MXNet is a highly parallel piece of software. If something in tests was about to get stuck intermittently, my first thought would be to actually look into my software under test and not just plain out blame the infrastructure. You wouldn't blame a processor in case your program prints a wrong value, right? So please, for the sake of the entire project, can we stop the guessing game and stop turning of production systems as a measure to apparently resolve or root cause an issue?

leezu commented 4 years ago

@leezu could you link to the PRs? Is there something interesting in the logs?

http://jenkins.mxnet-ci.amazon-ml.com/blue/organizations/jenkins/mxnet-validation%2Funix-cpu/detail/PR-16971/8/pipeline http://jenkins.mxnet-ci.amazon-ml.com/blue/organizations/jenkins/mxnet-validation%2Funix-cpu/detail/PR-17018/5/pipeline/294

I didn't check the logs in detail, but both are aborted with Sending interrupt signal to process.

cjolivier01 commented 4 years ago

notice the last test is (or is very near to) test_nump_op.test_np_unique so what’s the next test after that? that could be hanging there until system kills it.

run the numpy tests locally

i don’t see anything which would indicate an infrastructure problem considering it’s only one test run that fails and it fails in basically the same place every time. I am curious how this conclusion was reached.

szha commented 4 years ago

we should probably use parallel testing with naive engine for operator tests, so as not to have such spillage of failure.
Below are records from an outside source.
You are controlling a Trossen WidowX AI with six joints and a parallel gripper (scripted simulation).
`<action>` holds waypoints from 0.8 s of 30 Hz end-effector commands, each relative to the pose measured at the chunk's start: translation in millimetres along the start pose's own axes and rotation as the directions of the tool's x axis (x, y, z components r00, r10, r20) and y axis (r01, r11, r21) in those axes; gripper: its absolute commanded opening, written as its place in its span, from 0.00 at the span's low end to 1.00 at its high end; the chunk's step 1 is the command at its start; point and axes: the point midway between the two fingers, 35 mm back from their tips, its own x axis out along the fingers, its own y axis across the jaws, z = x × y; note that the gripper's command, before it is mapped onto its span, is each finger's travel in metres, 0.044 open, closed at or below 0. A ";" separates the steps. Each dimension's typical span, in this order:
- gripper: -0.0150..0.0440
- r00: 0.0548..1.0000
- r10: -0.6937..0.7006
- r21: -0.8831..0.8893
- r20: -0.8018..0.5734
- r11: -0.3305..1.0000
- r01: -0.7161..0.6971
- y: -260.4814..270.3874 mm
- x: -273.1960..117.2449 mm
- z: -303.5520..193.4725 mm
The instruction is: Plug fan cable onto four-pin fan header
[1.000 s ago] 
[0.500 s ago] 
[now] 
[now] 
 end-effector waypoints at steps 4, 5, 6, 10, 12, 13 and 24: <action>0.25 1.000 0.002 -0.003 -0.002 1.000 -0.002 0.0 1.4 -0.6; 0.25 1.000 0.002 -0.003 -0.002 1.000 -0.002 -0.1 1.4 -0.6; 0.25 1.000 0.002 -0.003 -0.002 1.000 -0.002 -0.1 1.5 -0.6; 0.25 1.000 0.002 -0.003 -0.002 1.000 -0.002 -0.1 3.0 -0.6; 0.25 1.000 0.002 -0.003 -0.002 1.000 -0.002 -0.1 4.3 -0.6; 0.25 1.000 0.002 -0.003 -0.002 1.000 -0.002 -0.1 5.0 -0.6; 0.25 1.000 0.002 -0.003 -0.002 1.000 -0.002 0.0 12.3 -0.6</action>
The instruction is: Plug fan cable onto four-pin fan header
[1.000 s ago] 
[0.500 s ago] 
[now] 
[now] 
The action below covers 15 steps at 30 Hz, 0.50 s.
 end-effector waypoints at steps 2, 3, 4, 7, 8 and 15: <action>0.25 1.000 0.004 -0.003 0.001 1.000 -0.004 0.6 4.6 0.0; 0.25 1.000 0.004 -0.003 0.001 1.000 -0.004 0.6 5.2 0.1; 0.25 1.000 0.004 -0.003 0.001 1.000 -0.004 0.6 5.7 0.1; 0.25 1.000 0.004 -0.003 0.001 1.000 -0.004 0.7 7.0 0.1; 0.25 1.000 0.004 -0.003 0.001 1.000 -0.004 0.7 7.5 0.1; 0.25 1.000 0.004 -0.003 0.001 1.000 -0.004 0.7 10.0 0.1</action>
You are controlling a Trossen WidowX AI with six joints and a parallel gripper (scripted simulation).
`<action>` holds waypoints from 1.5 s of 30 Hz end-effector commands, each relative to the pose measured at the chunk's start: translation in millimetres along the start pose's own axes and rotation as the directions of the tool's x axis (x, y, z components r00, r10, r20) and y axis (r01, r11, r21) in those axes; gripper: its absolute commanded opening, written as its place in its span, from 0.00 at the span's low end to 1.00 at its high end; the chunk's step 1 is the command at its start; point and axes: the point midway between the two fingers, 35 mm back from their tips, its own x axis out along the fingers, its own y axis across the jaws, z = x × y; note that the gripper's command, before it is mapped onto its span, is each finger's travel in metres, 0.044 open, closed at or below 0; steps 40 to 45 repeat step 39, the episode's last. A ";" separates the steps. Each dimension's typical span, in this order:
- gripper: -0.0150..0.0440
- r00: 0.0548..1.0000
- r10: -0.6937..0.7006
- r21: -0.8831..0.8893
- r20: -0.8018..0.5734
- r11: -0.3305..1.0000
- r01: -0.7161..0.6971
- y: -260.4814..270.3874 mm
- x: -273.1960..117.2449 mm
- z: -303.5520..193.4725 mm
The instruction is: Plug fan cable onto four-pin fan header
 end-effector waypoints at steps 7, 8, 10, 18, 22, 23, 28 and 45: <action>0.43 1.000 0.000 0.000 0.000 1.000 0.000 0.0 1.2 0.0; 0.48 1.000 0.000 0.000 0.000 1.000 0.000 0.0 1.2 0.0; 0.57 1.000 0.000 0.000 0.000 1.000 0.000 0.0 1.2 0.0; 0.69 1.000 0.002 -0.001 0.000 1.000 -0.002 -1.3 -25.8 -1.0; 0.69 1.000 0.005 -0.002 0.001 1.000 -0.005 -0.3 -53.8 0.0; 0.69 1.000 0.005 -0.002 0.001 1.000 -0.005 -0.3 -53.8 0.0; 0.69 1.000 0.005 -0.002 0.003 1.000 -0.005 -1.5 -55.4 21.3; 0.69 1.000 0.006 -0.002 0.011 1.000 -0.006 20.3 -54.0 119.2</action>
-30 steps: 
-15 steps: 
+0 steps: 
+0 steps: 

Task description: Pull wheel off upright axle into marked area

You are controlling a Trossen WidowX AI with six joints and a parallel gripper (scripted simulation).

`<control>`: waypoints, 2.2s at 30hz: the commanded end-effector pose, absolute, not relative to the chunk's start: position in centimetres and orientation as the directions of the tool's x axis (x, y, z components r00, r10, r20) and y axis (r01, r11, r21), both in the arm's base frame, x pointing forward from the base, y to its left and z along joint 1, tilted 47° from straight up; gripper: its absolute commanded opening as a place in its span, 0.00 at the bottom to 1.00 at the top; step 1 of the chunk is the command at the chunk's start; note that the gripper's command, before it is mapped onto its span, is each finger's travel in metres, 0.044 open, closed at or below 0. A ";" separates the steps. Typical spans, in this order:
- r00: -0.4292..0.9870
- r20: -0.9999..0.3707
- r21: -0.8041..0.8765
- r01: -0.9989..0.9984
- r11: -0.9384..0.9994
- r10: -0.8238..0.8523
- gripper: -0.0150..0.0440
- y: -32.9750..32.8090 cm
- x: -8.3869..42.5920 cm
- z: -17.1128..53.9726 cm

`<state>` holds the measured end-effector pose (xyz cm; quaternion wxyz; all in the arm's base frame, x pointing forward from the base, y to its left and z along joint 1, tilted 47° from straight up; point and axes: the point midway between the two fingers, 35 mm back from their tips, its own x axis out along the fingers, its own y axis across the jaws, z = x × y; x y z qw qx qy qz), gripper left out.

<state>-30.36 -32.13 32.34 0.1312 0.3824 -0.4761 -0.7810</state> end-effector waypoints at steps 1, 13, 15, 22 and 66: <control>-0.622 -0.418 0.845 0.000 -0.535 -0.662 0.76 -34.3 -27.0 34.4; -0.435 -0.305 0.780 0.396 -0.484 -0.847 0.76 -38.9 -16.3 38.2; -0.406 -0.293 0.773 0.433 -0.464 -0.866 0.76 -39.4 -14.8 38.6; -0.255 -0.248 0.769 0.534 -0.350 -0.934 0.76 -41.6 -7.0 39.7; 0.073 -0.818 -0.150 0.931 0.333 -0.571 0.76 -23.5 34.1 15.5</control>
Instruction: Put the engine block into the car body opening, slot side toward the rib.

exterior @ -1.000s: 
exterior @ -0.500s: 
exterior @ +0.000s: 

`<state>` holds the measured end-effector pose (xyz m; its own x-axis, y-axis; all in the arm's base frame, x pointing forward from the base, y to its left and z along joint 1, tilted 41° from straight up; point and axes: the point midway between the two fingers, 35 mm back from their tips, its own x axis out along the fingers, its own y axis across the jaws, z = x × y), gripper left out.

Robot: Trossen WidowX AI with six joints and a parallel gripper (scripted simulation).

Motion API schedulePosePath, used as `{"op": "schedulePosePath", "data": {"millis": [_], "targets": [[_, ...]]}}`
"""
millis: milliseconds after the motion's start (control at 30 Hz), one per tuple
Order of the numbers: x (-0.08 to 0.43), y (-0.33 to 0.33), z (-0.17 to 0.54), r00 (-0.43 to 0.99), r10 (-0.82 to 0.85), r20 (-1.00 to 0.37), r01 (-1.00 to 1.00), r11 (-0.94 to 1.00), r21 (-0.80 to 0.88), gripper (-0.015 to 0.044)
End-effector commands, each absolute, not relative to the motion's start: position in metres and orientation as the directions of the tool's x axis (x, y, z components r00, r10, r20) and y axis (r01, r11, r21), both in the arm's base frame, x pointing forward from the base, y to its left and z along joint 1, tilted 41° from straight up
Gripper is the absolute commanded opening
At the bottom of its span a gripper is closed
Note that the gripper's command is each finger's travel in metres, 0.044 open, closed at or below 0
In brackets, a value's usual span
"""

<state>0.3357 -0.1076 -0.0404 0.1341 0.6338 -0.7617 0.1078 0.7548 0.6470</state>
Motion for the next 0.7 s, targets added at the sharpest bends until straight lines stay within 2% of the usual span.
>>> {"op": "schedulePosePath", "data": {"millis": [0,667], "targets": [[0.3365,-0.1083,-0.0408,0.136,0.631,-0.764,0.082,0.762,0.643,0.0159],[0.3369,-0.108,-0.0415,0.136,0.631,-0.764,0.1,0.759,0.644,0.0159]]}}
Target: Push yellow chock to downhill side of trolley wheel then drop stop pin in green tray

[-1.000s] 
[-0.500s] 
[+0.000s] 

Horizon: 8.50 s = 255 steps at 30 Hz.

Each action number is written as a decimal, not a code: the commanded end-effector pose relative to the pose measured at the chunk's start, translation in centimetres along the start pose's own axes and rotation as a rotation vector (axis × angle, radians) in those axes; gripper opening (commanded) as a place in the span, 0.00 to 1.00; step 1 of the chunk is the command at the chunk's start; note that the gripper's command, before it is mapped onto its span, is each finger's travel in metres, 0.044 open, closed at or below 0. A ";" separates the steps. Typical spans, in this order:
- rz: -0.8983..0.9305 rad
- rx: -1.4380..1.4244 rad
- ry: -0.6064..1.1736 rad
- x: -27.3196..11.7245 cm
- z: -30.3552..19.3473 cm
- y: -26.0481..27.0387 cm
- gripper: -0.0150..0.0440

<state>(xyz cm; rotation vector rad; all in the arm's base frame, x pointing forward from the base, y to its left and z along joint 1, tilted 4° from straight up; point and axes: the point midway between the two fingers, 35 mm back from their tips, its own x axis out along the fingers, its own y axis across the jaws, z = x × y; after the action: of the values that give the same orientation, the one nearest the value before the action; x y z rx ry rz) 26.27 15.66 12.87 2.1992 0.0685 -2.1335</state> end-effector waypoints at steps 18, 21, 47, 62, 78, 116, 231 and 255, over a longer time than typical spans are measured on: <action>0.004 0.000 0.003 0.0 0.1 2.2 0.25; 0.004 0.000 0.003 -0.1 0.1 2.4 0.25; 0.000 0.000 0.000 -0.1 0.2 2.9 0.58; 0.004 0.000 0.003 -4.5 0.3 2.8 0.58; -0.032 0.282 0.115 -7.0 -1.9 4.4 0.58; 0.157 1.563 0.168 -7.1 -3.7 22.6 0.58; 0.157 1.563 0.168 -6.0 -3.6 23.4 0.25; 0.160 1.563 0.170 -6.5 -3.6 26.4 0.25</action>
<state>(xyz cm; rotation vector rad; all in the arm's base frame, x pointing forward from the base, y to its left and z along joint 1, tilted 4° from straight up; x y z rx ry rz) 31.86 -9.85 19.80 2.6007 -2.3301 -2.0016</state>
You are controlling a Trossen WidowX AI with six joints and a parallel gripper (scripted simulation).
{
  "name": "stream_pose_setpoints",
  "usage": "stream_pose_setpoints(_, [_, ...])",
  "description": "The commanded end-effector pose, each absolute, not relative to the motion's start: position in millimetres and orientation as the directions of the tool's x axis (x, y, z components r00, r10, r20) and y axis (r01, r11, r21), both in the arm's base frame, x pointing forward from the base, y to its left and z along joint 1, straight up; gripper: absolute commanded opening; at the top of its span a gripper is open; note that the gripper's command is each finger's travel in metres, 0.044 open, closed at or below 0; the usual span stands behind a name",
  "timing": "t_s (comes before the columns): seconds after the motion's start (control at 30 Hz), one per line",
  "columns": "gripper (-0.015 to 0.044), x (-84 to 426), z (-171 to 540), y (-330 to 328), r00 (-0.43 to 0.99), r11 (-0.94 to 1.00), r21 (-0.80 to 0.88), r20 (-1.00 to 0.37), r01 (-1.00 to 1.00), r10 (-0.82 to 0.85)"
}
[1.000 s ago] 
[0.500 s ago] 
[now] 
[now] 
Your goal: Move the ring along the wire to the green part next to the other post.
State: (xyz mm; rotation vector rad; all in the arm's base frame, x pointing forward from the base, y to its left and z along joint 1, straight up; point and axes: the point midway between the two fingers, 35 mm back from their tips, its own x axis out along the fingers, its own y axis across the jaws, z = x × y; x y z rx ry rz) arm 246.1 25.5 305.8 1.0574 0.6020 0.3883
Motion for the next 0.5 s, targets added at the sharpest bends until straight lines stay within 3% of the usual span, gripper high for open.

larroy commented 4 years ago

@marcoabreu you didn't read well, because nobody wrote that it was related to ccache nor that it was disabled because this test, that's why it hurts. You might want to try to reproduce the test run with docker, not only enlightening us with your comments of infinite wisdom. If this doesn't happen locally with the same AMI it's either related to the worker or the communication to the master, would that be a valid assumption?

We have open positions if you are excited about maintaining this system. Feel free to send me your CV, we are hiring.

larroy commented 4 years ago

This is what I wrote above for everyones convenience:

I would suggest to check the test output http://jenkins.mxnet-ci.amazon-ml.com/blue/rest/organizations/jenkins/pipelines/mxnet-validation/pipelines/unix-cpu/branches/PR-16986/runs/2/nodes/294/steps/685/log/?start=0 run locally on the same type of instance and compare the test times to see the durations of each test, say sort two columns in excel and see if there's some test that is getting stuck and slowing down the full suite.

Also my browsers are hanging while trying to load the links pasted here, thanks Jenkins.

TaoLv commented 4 years ago

Timeout again: http://jenkins.mxnet-ci.amazon-ml.com/blue/organizations/jenkins/mxnet-validation%2Funix-cpu/detail/PR-17355/3/pipeline/294

At the same place:

test_numpy_op.test_np_unique ... ok (0.2147s)
Sending interrupt signal to process
larroy commented 4 years ago

Thanks the team will look into it in the following days.